* TASK DETAILS *
The expected answer holds every line from the first line of the data below through the line containing "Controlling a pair", exactly as written, and no other line.

* PROVIDED MATERIAL *
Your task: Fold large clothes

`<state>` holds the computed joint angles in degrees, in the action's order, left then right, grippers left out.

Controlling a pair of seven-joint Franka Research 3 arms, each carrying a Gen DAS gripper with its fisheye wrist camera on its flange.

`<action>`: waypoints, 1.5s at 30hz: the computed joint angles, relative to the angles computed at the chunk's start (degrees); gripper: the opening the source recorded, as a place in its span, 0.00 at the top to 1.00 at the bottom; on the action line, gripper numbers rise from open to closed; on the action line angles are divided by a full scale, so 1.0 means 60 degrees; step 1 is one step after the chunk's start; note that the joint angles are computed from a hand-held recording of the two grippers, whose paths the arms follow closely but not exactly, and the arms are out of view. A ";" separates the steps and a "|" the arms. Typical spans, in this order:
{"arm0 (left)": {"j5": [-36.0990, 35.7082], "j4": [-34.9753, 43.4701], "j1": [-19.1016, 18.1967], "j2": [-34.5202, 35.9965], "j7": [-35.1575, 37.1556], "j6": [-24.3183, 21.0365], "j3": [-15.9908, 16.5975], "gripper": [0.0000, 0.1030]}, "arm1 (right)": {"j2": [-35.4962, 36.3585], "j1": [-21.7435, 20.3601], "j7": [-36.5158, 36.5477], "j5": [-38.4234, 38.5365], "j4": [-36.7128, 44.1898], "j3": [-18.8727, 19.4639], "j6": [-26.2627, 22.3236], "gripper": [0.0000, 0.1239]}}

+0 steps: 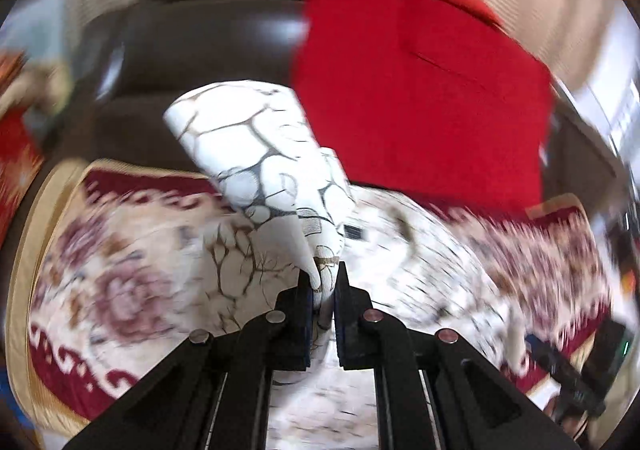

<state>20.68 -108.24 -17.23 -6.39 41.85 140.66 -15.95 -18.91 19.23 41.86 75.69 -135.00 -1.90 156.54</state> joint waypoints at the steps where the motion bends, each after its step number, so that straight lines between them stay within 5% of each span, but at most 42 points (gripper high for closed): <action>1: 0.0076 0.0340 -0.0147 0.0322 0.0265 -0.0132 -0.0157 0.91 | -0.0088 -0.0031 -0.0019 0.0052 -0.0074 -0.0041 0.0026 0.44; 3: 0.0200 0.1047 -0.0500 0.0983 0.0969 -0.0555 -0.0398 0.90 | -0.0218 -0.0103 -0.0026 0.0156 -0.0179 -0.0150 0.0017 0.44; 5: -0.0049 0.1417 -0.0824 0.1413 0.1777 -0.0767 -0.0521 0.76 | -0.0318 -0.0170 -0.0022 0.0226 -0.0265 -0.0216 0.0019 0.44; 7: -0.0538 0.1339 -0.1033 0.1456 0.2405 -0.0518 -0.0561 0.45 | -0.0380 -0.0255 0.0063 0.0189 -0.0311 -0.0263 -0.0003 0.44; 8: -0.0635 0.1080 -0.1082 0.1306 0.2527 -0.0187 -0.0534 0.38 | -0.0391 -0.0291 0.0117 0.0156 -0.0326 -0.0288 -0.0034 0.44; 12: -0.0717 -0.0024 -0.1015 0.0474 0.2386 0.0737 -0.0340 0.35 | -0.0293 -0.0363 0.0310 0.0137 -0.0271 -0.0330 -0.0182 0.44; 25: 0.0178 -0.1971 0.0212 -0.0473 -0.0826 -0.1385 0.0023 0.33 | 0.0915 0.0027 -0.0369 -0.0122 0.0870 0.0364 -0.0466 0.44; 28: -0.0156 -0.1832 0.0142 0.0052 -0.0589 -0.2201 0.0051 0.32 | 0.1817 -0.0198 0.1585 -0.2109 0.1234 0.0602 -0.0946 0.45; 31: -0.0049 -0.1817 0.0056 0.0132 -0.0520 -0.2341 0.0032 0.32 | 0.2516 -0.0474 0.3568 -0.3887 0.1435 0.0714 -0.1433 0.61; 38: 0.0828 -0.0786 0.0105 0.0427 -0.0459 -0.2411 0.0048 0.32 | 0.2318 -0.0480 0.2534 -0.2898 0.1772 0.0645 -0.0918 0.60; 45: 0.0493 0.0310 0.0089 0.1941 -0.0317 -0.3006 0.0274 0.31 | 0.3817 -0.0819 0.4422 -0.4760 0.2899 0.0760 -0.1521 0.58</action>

* RESPONSE BOX *
Your task: Fold large clothes

`<state>` holds the computed joint angles in degrees, in the action's order, left then right, grippers left out.

Controlling a pair of seven-joint Franka Research 3 arms, each carrying a Gen DAS gripper with its fisheye wrist camera on its flange.

The complete answer has been given.